=== TASK STATEMENT ===
After reading the data below, copy out every line that contains the word "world".

=== RECORDS FOR THIS TASK ===
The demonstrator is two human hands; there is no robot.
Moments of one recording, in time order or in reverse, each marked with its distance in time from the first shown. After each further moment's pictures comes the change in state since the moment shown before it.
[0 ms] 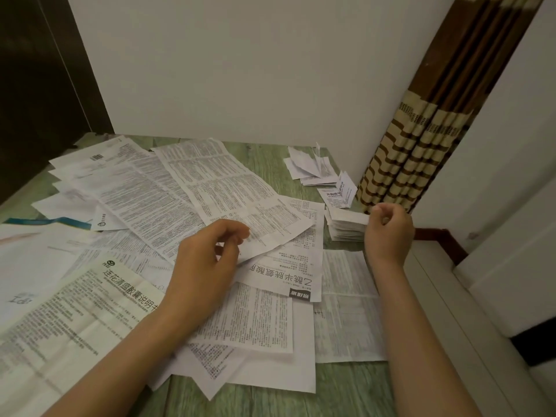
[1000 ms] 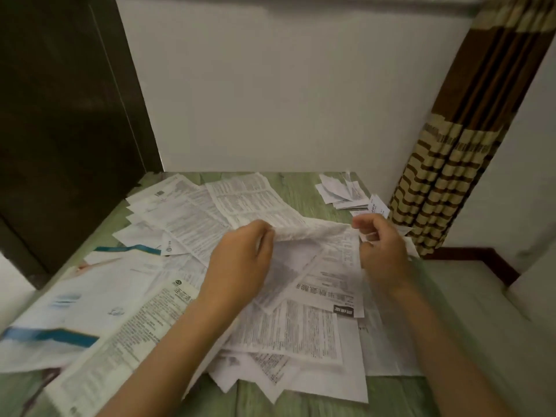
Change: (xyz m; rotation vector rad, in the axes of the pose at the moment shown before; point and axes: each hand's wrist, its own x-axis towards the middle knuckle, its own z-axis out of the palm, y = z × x) left_hand 0.019 0.022 -0.032 0.349 0.022 0.170; right_hand -0.047 -0.046 -0.002 0.240 -0.436 -0.261
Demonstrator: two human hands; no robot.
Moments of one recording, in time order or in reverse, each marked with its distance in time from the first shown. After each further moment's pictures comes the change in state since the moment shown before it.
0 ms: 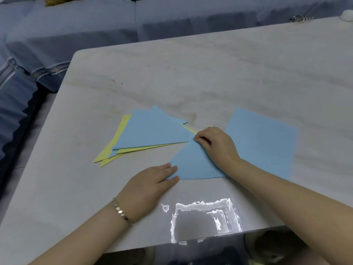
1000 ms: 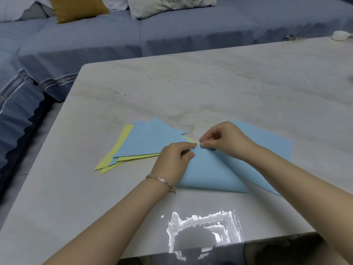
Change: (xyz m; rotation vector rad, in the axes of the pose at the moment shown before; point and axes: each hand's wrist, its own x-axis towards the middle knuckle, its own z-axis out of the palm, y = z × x) left_hand 0.104 0.035 -0.041 -0.638 0.214 -0.690; right_hand 0.027 -0.028 -0.072 0.274 -0.333 0.268
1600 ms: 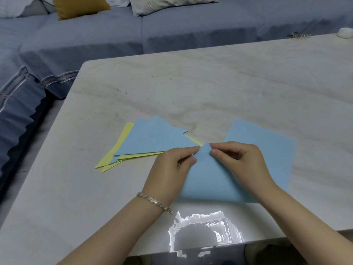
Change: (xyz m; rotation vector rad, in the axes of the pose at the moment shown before) left_hand -0.032 0.015 -0.013 -0.135 0.064 -0.004; right_hand -0.062 -0.001 0.024 0.384 0.326 -0.073
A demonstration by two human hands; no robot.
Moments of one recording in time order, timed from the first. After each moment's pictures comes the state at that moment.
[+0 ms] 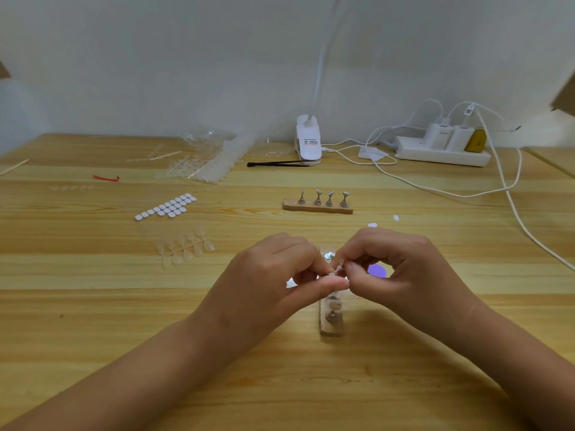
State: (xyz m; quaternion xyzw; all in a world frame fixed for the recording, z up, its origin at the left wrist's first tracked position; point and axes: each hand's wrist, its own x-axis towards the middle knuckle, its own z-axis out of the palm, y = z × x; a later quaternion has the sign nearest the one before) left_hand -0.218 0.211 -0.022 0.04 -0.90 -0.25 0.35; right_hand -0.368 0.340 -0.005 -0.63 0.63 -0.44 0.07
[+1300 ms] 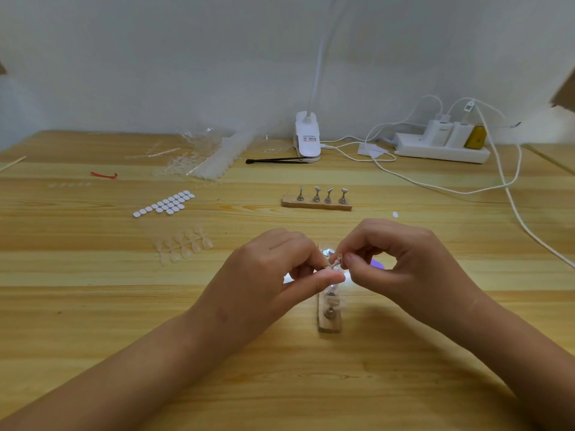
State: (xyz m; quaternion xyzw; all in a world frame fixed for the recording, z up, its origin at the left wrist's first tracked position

=== TASK RESULT ===
State: (xyz m; quaternion xyzw; all in a world frame fixed for the recording, z up, its origin at the left wrist's first tracked position; point and axes: each hand's wrist, its own x-axis towards the middle knuckle, its own z-axis out of the palm, y = z × x; a later quaternion has the sign nearest the one before) left_hand -0.218 0.211 -0.022 0.04 -0.90 -0.25 0.35; right_hand -0.368 0.340 -0.005 -0.63 0.63 -0.44 0.07
State: (xyz m; quaternion xyzw; all in a world frame fixed for the recording, z up, its origin at the left wrist's first tracked position

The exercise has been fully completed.